Physical characteristics
- • location: Tillamook State Forest, Northern Oregon Coast Range
- • coordinates: 45°44′44″N 123°23′34″W﻿ / ﻿45.74556°N 123.39278°W
- • elevation: 2,090 ft (640 m)
- Mouth: Nehalem River
- • coordinates: 45°45′03″N 123°39′12″W﻿ / ﻿45.75083°N 123.65333°W
- • elevation: 236 ft (72 m)
- Length: 20 mi (32 km)
- Basin size: 66 sq mi (170 km^{2})
- • average: 350 cu ft/s (9.9 m^{3}/s)

= Salmonberry River =

The Salmonberry River is a tributary of the Nehalem River, about 20 mi long, in northwest Oregon in the United States. It drains a remote unpopulated area of the Northern Oregon Coast Range in the Tillamook State Forest about 65 mi west-northwest of Portland. The river runs through part of the region devastated between 1933 and 1951 by a series of wildfires known as the Tillamook Burn.

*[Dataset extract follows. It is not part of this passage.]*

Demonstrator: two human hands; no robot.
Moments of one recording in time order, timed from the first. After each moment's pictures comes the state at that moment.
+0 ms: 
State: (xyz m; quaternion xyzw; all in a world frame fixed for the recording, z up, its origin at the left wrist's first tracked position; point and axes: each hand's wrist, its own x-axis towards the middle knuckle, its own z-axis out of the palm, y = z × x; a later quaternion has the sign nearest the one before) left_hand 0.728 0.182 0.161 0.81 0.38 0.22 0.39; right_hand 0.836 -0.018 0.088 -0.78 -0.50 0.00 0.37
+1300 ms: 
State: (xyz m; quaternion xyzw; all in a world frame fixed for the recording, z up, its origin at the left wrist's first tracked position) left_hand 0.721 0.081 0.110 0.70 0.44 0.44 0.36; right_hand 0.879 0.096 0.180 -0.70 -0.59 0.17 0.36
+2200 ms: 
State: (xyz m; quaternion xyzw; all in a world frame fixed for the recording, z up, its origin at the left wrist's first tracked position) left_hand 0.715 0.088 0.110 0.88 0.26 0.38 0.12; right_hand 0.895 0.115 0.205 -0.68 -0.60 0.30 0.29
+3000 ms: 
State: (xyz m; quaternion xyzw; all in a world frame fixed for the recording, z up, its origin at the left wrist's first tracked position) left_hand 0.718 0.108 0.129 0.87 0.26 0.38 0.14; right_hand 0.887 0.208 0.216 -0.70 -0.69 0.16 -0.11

It rises in northeastern Tillamook County, near its border with Washington County, and flows west-northwest through the mountains, joining the Nehalem from the southeast about 15 mi northeast of the city of Nehalem.

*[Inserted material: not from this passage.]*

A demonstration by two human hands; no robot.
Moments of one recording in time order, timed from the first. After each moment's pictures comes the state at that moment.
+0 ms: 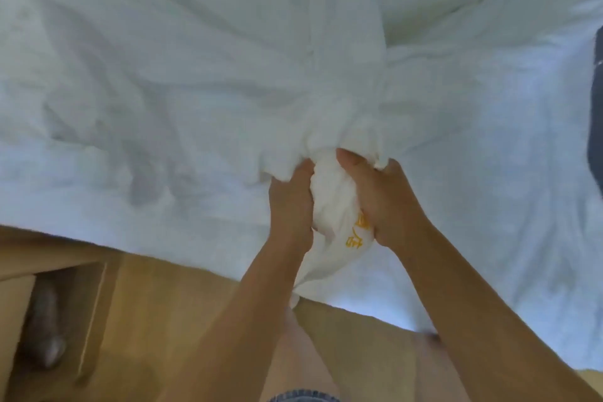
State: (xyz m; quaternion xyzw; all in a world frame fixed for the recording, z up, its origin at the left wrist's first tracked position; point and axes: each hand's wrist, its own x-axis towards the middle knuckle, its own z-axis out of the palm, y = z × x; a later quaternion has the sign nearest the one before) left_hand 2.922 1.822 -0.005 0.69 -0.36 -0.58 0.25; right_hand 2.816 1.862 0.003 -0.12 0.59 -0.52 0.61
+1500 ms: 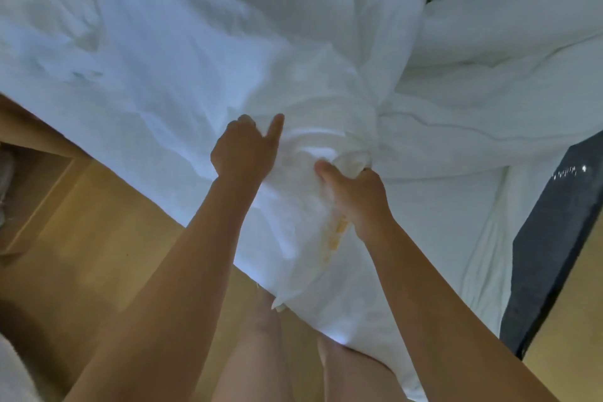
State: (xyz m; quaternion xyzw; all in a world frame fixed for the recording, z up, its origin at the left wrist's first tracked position) left_hand 2.891 1.808 -0.015 0.83 -0.55 -0.13 0.04; right_hand 2.738 1.864 -0.027 -0.27 0.75 -0.22 0.56
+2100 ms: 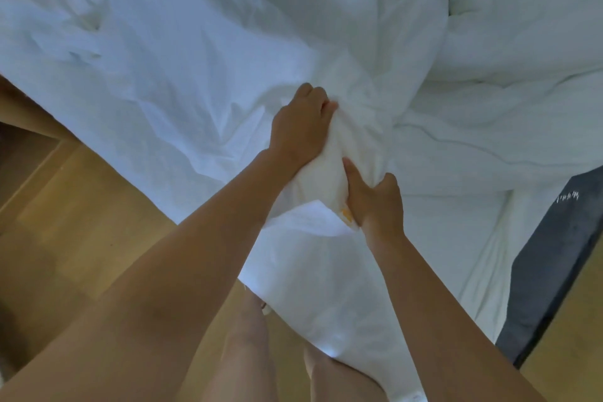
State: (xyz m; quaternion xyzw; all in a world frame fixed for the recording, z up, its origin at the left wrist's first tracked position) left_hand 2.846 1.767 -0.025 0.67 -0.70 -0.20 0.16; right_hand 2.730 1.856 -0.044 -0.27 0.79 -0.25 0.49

The river's name comes from the salmonberry plant, Rubus spectabilis.

==Railroad==
An excursion railway and dinner train, the Oregon Coast Scenic Railroad (OCSR), travels up the Nehalem River canyon from Wheeler to the mouth of the Salmonberry. The train to the Salmonberry is part of an excursion-train network operated by the OCSR, a non-profit organization run by volunteers, on track formerly used by the Southern Pacific Railroad and the Port of Tillamook Bay Railroad. The railway track continues up the Salmonberry for 14 mi, but flooding and erosion damaged it so severely that it was closed in 2007.

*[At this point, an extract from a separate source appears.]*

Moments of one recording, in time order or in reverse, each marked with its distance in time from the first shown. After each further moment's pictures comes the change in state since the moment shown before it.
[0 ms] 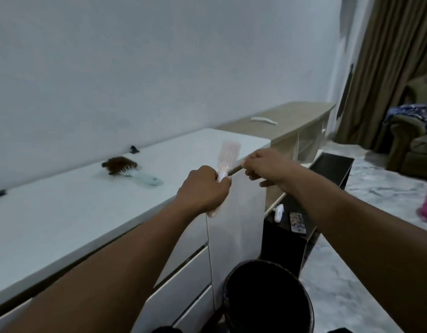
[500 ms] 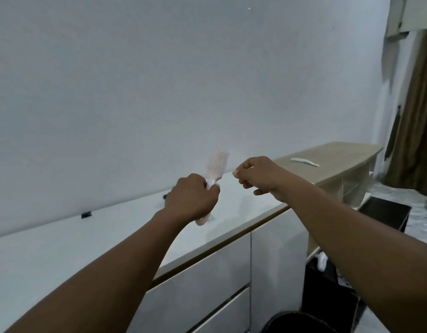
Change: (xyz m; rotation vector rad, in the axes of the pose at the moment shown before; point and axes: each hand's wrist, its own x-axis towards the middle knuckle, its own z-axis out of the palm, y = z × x) left_hand -0.020 -0.046 -0.145 0.098 0.257 -0.123; right_hand -0.014 -0.134 0.058 -0.012 -0.128 -0.225
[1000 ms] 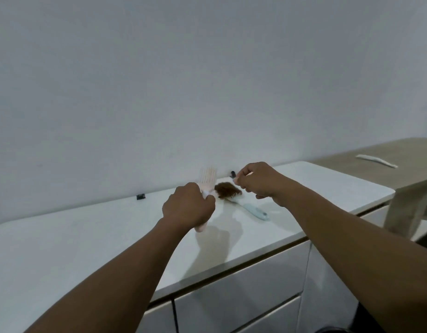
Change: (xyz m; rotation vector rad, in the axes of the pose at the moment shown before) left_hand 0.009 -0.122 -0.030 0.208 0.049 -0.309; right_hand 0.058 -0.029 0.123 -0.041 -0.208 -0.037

The Wild Salmon Center and other conservation groups concerned about salmon and steelhead runs on the Nehalem and the Salmonberry prefer that the track along the Salmonberry remain closed. Of particular concern are landslides and herbicide spraying along the railway tracks in the river's riparian zones. Both kinds of incursion can harm fish and incubating fish eggs.